* _TO DO_
Below are entries; count the lines among them that contain the word "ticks", and give only the count.

* _DATASET EXTRACT_
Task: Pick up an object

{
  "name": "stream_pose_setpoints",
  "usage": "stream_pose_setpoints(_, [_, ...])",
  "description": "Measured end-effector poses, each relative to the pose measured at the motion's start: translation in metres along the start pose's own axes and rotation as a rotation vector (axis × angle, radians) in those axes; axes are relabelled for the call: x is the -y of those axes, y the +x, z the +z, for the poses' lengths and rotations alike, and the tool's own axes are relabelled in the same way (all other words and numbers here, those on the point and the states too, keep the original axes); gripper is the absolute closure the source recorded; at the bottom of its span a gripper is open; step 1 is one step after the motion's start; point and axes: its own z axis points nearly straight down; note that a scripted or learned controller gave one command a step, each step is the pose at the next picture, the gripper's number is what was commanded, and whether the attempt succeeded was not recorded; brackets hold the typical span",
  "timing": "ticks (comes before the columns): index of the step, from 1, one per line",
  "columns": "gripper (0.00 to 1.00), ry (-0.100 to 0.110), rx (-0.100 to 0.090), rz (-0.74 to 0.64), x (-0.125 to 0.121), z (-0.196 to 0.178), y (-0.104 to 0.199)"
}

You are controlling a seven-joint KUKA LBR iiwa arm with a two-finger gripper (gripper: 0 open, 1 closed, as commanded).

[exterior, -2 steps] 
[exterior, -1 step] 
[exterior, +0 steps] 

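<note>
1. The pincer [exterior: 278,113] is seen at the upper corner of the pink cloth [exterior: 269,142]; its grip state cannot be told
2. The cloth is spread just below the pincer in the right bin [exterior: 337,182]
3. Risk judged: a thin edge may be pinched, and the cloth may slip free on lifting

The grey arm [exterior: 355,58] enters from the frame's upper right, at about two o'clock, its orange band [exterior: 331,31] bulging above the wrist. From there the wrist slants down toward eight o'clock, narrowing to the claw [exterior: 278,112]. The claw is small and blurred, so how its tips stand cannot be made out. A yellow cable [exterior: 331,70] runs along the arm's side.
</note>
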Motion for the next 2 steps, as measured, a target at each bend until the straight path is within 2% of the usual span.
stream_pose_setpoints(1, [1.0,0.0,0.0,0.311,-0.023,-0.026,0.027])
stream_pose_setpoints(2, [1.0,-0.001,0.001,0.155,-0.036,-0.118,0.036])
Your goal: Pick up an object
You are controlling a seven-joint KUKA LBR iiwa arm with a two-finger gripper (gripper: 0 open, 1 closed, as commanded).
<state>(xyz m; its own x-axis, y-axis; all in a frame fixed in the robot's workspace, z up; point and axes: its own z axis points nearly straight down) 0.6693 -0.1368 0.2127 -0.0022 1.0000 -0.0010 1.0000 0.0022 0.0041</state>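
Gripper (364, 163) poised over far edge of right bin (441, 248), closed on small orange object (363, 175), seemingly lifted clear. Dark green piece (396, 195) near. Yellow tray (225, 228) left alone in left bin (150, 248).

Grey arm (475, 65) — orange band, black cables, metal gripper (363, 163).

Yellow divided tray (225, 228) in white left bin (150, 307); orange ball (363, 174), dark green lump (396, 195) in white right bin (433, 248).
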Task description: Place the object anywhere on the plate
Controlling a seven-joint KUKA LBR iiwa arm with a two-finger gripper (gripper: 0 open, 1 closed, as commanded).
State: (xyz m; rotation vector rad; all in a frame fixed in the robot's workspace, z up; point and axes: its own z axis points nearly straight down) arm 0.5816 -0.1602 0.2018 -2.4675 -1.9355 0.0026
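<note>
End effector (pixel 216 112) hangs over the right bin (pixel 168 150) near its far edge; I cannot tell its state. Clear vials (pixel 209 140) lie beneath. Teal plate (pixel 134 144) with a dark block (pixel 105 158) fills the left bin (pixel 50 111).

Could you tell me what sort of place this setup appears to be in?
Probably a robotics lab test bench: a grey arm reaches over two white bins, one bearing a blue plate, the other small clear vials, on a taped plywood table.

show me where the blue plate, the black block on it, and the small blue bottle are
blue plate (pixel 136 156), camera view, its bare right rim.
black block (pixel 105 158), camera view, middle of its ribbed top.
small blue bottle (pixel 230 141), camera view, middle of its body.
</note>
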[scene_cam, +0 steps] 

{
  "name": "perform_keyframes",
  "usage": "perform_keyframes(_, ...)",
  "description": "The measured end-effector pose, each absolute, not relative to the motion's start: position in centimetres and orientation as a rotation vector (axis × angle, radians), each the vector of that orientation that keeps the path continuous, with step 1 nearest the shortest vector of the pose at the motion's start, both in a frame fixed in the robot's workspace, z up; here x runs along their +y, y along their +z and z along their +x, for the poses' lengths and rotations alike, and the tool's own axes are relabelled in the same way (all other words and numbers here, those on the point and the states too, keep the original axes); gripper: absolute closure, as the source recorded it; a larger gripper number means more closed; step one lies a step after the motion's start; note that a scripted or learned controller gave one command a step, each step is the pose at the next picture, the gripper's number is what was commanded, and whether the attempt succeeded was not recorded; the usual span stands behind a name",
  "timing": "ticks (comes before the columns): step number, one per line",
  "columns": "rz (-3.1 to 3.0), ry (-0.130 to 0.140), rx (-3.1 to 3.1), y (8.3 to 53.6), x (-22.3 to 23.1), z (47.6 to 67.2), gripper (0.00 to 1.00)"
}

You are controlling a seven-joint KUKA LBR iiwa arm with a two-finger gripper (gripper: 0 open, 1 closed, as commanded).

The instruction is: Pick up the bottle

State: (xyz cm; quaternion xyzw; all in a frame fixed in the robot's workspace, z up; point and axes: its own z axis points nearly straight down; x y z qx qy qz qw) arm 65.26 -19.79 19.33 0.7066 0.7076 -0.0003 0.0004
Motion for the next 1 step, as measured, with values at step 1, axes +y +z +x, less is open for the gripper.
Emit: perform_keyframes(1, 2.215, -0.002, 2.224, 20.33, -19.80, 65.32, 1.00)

* _OUTPUT BELOW_
2